The reason why the testicles are outside the body is that the temperature in this area should be 2, 3 degrees lower than the body temperature for healthy sperm production. So the scrotum provides heat, 2-3 degrees cooler than the rest of the body. This temperature is essential for the normal function of the testicles and hormone production.
Sperm production in men begins with puberty. FSH and LH hormones produced from the HYPOPHYSIS GLAND in the brain control the production of both sperm and TESTOSTERONE, which is a male hormone. Testosterone hormone is responsible for the changes seen in adolescence such as height growth, increase in hairiness, deepening of the voice, and enlargement in the penis.
Sperm production in the testicles occurs in special structures called Seminiferous tubules. Within these small filament-shaped structures, the tailless and round-shaped sperm stem cells, with the support of the Sertoli cells that support them, turn into mature, tailed sperm cells in about 70 days. Testosterone and FSH hormone play an important role in this production. After an average of 70 days, mature sperm cell development is completed.
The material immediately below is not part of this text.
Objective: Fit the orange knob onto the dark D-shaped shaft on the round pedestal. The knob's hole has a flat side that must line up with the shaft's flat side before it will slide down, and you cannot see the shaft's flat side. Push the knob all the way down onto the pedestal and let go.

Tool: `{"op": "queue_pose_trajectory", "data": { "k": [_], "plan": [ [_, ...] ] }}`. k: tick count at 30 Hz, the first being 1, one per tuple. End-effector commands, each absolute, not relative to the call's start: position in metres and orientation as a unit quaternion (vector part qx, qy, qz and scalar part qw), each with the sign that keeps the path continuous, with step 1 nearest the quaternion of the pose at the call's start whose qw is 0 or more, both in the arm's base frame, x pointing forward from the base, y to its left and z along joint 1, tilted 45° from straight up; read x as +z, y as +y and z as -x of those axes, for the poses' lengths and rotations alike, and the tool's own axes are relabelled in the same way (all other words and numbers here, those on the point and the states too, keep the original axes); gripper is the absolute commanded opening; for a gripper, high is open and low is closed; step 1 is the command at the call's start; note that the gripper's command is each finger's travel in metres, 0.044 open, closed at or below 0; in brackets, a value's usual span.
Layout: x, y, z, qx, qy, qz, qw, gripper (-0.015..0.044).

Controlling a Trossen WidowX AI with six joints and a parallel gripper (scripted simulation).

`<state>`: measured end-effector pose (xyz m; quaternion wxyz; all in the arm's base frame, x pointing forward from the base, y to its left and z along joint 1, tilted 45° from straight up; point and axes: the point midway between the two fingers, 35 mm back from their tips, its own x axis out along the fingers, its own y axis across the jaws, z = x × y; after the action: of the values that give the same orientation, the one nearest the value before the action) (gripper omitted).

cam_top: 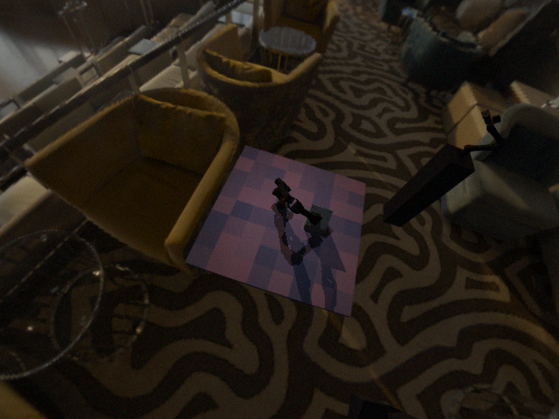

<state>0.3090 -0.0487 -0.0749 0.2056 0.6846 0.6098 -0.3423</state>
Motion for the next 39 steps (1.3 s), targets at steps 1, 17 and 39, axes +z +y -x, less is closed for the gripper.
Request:
{"op": "queue_pose_trajectory", "data": {
  "k": [1,17,39],
  "plan": [
    [-0.0760,-0.0481,-0.3085,-0.344,0.609,-0.685,0.203,0.0000],
    [-0.0761,-0.0477,-0.3077,-0.344,0.609,-0.685,0.203,0.0000],
    [-0.0753,-0.0492,-0.3082,-0.405,0.570,-0.703,0.131,0.0000]
  ]
}}
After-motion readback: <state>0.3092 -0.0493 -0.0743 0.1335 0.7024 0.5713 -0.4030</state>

Sperm produced in the testicles move to the EPIDIDYMIS. The epididymis is also in the form of a tube and is the part where the sperm begin to move. The epididymis opens in the sperm ducts. The sperm ducts then join the prostate gland and the seminal gland duct. Fluids produced from the prostate and seminal gland support the vitality of the sperm.
During ejaculation, sperms are drawn from the epididymis into the sperm ducts. The sperm canal contracts with the neural impulses from the brain and moves the sperm towards the urinary canal. Fluids from the prostate and seminal gland mix with sperm and semen occurs. During the ejaculation, semen is expelled through the urethra. There are millions of sperm in the semen fluid. Semen is a mixture. Semen is formed by the combination of sperms and secretions produced from the prostate and seminal glands.
The sperm count in men is not fixed and may show variability and fluctuations. Therefore, in order to be able to say that there is a problem in sperm analysis, the same situation should continue in 2 separate sperm tests performed 3 weeks apart. In summary, it should not be decided that there is a problem in a man with a single sperm analysis.